There’s a useful umbrella for most of the above: The most consequential act of state ownership in the twentieth-century western world was not the nationalization of airlines or the nationalization of railways or the nationalization of health care, but the nationalization of the family. I owe that phrase to
Professor R Vaidyanathan at the Indian Institute of Management in Bangalore. He’s a bit of a chippy post-imperialist, and he’s nobody’s idea of a right-winger, but he’s absolutely right about this. It’s the defining fact about the decline of the west: Once upon a time, in Canada, Britain, Europe, and beyond, ambitious leftists nationalized industries—steel, coal, planes, cars, banks—but it was such a self-evident disaster that it’s been more or less abandoned, at least by those who wish to remain electorally viable. On the other hand, the nationalization of the family proceeds apace, and America is as well advanced on that path as anywhere else. “The west has nationalized families over the last 60 years,” writes Vaidyanathan. “Old age, ill health, single motherhood—everything is the responsibility of the state.”
When I was a kid and watched sci-fi movies set in a futuristic dystopia where individuals are mere chattels of an unseen all-powerful government and enduring human relationships are banned and the progeny of transient sexual encounters are the property of the state, I always found the caper less interesting than the unseen backstory: How did they get there from here? From free western societies to a bunch of glassy-eyed drones wandering around in identikit variety-show catsuits in a land where technology has advanced but liberty has retreated: how’d that happen?
I’d say “the nationalization of the family” is how it happens.
That’s
how you get there from here.
But I see I’ve worked my way back to all that apocalyptic gloom I came in with at that long-ago publisher’s lunch. So you’ll be relieved to hear there’s some lighter stuff along the way—Viagra, potpourri, Marilyn Monroe, Soviet national anthem rewrites. . . .
Finally, a note on what Daffy Duck, in a livelier context, called “pronoun trouble”: I wound up living in New Hampshire through the classic disastrous real estate transaction. I walked into the realtor intending to buy a little ski place I could use for a couple of winter weekends and a week at Christmas, and walked out with a two-hundred-year-old farmhouse needing two hundred years of work on it. In those days, I wrote mainly on music and film and other showbizzy subjects, and gradually my editors in London and elsewhere
became aware that I was doing all this showbizzy stuff from some obscure corner of America. And so they started to ask me to write on this or that political story. Most foreign correspondents in America are based in New York, Washington, or Los Angeles, so I like to think I came at the subject from a different angle (again, see this book’s postscript for more on my whereabouts).

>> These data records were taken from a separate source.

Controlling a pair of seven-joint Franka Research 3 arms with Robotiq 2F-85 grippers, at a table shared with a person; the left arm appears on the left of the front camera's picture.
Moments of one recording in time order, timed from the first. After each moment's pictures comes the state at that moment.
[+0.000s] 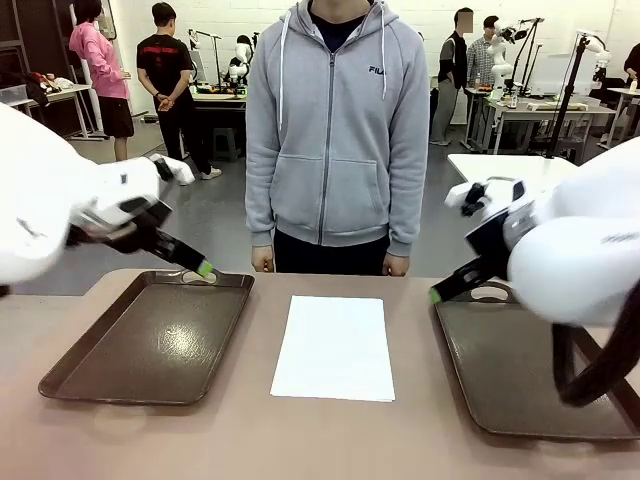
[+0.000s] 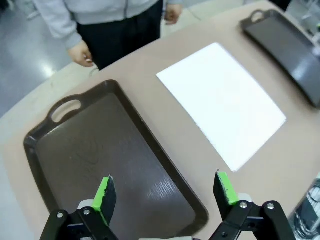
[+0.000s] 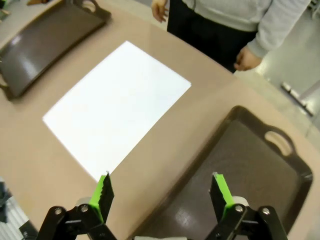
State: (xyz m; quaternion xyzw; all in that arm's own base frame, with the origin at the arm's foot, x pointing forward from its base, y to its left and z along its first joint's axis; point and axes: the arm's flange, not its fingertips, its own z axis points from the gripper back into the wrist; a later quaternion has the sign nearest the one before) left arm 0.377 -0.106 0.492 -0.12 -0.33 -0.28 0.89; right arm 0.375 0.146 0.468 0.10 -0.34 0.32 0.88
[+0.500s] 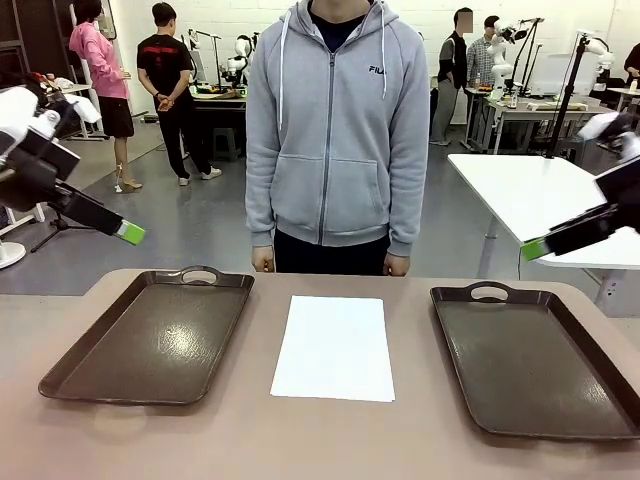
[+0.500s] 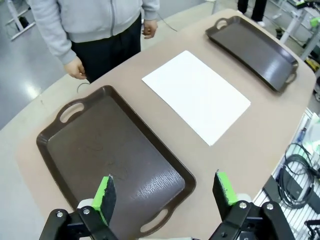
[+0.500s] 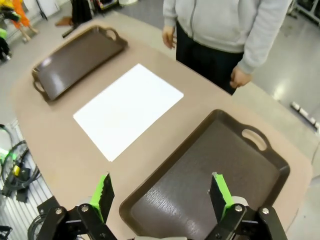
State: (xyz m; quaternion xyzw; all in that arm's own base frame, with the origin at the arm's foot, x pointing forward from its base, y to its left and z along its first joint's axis) left arm 0.321 -0.040 0.559 -0.15 -0.35 -0.33 0.87; right arm 0.335 0.025 0.546 0.17 -0.38 0.33 0.85
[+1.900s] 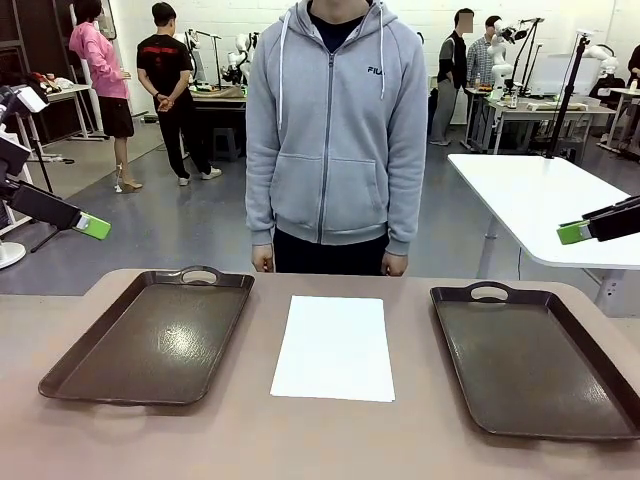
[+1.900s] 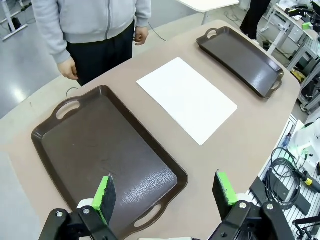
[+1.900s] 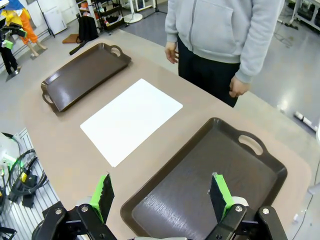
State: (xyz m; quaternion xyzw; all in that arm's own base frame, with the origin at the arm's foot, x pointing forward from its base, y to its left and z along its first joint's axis) left arm 0.310 0.000 0.562 -0.20 -0.36 -0.31 0.86; right arm 0.328 -0.006 0.552 0.20 -0.40 0.32 0.83
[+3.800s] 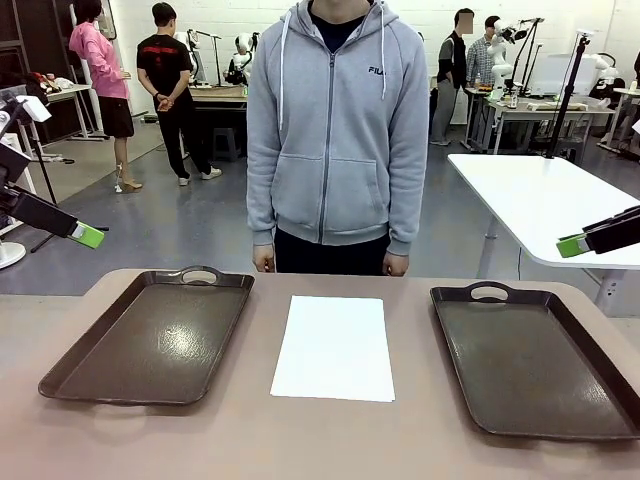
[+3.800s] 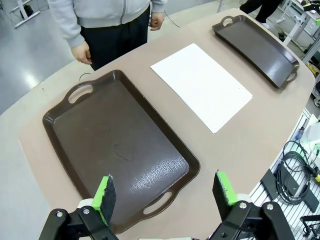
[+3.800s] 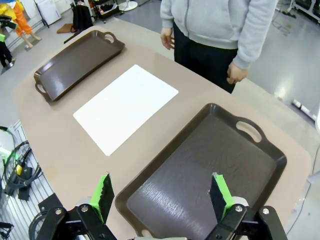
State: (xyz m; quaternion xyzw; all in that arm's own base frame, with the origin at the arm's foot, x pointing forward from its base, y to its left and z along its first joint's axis) left arm 0.306 0.001 0.560 -0.16 -0.34 -0.30 0.88; right arm 0.333 -0.007 0.540 0.19 -0.38 0.32 0.85
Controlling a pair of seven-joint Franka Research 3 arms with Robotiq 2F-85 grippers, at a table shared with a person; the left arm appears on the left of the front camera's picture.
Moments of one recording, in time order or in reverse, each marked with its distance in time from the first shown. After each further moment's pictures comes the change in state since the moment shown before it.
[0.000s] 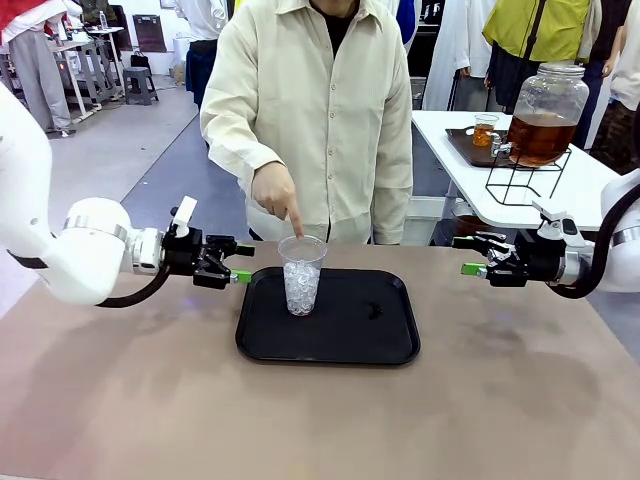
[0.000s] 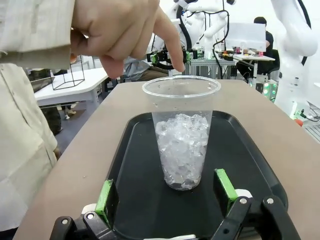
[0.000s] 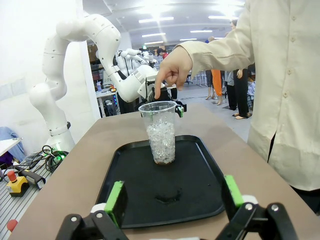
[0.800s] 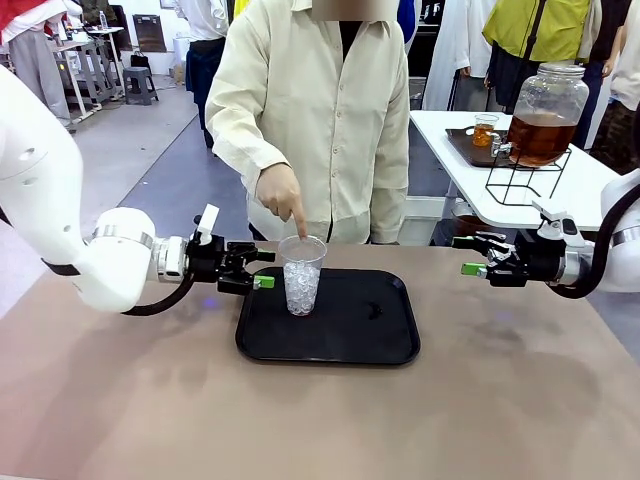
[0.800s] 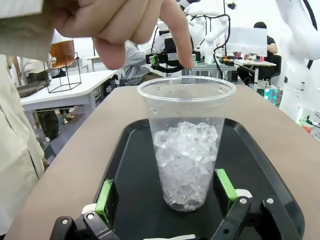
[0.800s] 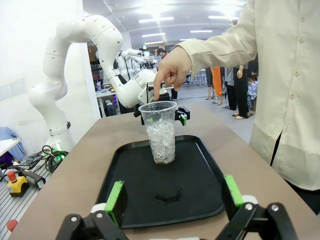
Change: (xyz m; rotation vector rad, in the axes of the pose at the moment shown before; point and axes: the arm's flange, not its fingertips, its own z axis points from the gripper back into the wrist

But, as I said, it can lead to Daffy-style pronoun trouble. Writing for publications in Britain, Canada, Australia, and elsewhere, I used to be very careful about my pronouns. Then I discovered that for the previous six months some malicious Fleet Street sub-editor at
The Daily Telegraph
, in my more contemptuously hectoring surveys of the London scene, had been taking out every dismissive “you snotty Brits” and replacing it with “we.” A while later, I got a barrage of emails from Canadians sneering at me as a wannabe American along with even more emails from aggrieved Americans huffing at my impertinence at claiming to speak on behalf of their country. It turned out some jackanapes of a whippersnapper at
The New York Sun
had been removing all my “you crazy Yanks” and replacing it with “we.” The same thing happened to my compatriot Michael Ignatieff, who returned to Canada from a lucrative gig at Harvard intending to become Prime Minister only to find that his opponents dredged up every
New York Times
column of his in which he’d used the word “we” as shorthand for “we Americans.” Mr. Ignatieff led the Canadian Liberal Party to their worst defeat in history and is now back at Harvard.